Exercise instructions: Hunt for the word "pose" across the entries below, copying each line that holds it.

Source data:
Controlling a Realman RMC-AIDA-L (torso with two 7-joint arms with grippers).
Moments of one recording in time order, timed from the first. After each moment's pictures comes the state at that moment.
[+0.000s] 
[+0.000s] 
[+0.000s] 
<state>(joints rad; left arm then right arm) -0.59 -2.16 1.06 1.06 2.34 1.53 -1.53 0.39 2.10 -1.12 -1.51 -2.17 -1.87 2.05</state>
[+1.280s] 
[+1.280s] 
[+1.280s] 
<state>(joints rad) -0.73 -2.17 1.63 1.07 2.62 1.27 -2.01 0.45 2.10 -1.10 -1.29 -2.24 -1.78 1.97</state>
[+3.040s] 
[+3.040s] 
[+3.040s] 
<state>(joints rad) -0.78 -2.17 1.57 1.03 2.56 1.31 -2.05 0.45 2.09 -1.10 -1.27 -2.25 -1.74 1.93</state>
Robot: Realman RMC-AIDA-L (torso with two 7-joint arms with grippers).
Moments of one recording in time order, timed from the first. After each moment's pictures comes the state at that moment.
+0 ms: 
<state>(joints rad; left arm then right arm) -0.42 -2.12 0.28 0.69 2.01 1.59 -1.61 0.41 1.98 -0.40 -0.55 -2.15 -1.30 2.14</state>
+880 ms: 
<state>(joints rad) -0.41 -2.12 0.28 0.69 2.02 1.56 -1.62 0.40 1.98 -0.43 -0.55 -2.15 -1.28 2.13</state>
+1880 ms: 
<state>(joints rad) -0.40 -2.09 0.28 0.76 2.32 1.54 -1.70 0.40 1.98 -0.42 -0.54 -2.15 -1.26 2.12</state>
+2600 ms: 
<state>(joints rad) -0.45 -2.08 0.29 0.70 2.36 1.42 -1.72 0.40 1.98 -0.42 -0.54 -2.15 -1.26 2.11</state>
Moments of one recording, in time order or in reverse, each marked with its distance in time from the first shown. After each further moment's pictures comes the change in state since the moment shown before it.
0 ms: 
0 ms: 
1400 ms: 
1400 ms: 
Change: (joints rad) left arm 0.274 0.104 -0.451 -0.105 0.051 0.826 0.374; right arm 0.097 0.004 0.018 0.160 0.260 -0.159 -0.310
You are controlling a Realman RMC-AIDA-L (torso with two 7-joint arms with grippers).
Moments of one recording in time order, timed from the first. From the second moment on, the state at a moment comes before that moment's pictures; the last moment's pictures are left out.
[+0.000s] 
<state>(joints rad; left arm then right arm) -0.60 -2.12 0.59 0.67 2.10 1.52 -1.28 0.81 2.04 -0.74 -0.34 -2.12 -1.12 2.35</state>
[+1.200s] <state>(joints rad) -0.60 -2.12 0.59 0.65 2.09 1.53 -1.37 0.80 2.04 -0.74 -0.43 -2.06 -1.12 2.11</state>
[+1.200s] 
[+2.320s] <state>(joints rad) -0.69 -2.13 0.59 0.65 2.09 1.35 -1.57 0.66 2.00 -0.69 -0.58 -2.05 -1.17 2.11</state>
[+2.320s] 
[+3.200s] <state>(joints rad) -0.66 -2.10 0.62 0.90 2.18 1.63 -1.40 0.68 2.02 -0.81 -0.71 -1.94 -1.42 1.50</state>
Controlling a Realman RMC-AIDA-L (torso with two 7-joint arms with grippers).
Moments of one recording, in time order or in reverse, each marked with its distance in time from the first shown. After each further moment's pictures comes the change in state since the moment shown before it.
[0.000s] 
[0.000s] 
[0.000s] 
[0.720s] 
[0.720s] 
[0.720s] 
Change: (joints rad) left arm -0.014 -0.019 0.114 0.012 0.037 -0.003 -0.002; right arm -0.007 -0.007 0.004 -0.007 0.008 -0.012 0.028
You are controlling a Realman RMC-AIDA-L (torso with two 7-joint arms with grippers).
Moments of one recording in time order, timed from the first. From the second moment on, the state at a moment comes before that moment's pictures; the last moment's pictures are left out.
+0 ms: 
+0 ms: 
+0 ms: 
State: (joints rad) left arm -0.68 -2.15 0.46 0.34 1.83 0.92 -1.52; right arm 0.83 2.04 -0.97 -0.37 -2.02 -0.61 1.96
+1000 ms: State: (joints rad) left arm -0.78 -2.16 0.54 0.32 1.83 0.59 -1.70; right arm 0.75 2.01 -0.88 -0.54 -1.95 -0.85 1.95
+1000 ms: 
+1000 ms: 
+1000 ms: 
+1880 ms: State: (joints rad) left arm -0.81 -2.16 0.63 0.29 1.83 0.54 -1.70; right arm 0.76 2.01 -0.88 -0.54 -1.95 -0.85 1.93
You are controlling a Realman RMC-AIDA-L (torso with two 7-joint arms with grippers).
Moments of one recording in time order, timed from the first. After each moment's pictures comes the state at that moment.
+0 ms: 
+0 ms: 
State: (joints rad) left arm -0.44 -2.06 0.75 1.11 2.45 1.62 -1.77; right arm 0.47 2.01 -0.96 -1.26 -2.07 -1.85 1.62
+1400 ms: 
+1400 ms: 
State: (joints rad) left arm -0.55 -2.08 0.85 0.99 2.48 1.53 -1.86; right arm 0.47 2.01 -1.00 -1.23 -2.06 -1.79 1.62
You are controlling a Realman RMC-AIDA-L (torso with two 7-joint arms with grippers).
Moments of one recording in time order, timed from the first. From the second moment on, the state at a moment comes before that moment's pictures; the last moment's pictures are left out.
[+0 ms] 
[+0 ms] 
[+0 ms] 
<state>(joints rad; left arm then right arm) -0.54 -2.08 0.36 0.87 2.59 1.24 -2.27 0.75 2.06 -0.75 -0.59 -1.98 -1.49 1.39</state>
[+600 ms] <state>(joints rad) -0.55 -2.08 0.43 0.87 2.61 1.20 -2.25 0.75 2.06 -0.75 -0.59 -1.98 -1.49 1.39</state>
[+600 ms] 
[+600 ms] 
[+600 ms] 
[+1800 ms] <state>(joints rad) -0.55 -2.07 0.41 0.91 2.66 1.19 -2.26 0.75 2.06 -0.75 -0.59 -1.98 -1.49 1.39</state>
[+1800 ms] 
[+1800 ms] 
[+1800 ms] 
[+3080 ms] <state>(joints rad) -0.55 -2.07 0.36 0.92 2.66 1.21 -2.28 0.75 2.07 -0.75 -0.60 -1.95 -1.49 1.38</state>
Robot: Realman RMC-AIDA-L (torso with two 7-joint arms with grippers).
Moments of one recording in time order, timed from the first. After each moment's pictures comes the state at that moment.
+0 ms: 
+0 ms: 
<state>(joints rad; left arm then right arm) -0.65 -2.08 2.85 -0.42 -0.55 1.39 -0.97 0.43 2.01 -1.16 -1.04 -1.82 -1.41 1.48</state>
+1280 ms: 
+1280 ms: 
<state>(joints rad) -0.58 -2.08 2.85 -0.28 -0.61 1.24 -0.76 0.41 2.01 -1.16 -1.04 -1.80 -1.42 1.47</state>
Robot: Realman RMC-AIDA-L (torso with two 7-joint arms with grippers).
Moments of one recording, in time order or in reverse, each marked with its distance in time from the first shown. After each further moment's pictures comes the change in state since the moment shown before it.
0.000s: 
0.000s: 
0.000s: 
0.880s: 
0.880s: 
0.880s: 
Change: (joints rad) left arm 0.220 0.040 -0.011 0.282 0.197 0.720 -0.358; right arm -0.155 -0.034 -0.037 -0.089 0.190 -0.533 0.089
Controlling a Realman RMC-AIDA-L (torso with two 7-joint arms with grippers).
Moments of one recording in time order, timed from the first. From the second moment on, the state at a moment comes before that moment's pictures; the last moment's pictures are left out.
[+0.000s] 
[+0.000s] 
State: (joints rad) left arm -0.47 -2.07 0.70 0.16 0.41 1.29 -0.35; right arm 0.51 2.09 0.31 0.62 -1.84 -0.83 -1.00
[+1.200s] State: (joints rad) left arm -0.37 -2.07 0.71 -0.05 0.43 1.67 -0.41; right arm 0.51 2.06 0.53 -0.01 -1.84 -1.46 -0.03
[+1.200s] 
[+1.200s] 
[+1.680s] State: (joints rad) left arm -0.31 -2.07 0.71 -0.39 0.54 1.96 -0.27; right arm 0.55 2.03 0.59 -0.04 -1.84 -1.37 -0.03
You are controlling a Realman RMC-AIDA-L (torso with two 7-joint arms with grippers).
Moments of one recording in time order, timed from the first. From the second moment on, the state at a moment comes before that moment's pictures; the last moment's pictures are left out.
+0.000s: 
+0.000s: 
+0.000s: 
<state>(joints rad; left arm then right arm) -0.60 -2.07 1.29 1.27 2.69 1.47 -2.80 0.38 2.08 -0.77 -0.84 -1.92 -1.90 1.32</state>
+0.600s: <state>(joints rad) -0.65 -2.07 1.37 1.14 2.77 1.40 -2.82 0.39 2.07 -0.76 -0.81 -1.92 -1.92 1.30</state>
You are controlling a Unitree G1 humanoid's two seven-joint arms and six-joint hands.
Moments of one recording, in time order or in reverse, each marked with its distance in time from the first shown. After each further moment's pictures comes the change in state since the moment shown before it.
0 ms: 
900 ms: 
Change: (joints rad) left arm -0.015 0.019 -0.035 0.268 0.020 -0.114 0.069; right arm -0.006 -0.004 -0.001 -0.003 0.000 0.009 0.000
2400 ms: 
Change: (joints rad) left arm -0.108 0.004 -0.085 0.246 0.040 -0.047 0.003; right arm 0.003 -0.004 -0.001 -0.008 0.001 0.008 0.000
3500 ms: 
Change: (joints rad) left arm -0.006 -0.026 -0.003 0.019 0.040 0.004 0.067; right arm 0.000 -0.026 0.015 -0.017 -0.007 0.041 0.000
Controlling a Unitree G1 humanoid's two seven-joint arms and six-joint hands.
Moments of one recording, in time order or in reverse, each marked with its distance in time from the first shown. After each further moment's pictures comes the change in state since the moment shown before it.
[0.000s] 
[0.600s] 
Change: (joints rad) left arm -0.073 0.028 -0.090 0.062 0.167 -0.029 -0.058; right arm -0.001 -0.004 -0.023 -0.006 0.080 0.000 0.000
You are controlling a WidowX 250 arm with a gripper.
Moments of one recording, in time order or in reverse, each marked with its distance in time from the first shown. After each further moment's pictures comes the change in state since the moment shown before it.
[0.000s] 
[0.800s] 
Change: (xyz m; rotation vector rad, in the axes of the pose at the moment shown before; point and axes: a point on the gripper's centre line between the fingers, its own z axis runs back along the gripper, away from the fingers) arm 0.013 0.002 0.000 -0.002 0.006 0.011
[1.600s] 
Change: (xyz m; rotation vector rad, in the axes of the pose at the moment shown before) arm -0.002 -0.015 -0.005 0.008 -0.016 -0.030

Output of the exercise:
Change: (xyz m; rotation vector rad, in the axes of the pose at the moment shown before; point and axes: a point on the gripper's centre line between the fingers, its own z axis runs back along the gripper, away from the fingers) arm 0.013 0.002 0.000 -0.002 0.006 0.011
Change: (xyz m; rotation vector rad, in the axes of the pose at the moment shown before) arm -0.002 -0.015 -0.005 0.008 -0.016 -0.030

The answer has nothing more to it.